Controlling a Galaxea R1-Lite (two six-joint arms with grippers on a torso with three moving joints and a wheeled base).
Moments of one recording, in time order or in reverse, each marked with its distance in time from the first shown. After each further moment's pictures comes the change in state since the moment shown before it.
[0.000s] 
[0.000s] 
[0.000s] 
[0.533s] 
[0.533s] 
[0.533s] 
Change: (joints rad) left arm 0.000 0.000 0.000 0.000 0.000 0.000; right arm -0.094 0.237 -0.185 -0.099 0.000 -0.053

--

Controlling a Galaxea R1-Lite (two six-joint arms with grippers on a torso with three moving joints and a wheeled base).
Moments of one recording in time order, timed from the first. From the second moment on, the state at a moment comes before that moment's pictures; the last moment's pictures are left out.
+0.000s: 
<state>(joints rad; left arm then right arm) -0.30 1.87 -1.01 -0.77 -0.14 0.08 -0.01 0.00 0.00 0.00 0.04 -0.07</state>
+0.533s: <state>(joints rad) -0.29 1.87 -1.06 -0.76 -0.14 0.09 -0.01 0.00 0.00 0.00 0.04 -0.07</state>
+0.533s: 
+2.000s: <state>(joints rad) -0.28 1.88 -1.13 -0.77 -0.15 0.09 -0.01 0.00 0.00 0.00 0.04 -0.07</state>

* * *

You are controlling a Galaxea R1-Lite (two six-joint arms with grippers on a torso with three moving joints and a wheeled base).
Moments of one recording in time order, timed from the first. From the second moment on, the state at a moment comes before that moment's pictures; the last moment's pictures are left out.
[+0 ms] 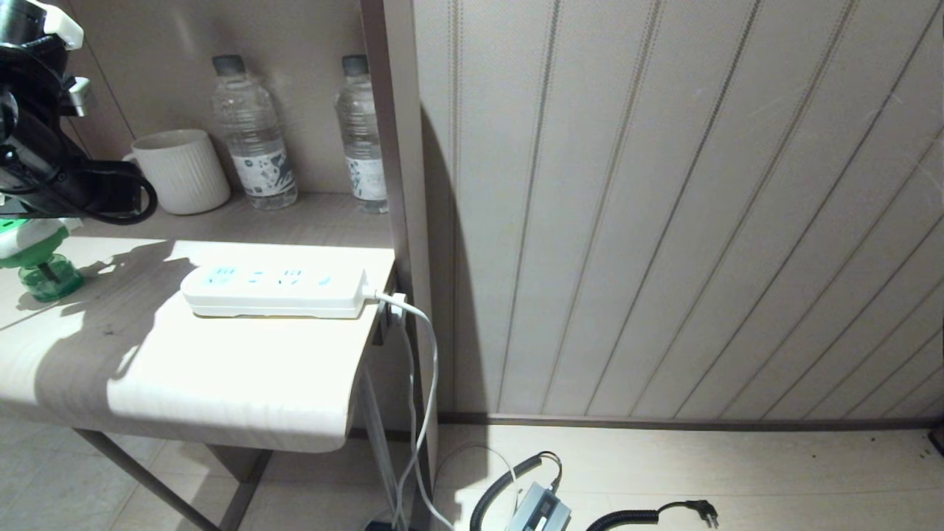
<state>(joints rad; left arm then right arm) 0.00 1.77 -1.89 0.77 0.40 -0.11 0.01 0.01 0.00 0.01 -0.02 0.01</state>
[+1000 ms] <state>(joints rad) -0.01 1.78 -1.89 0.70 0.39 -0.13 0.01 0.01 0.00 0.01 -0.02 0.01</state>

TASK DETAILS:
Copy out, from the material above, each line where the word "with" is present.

RESULT OF THE EXERCISE:
Controlling a Galaxea R1-Lite (two six-joint arms with grippers on a torso with three moving joints and a wheeled base).
Moments of one recording, in time order or in reverse, each marked with its distance in time from the first shown. After each further moment's pictures comes the change in state since the moment shown before it.
Controlling a Galaxea R1-Lite (two six-joint arms with grippers on a torso with three moving joints and a wheeled base).
You are controlling a Galaxea R1-Lite (two six-joint arms with grippers on a torso with three moving joints and a wheeled base).

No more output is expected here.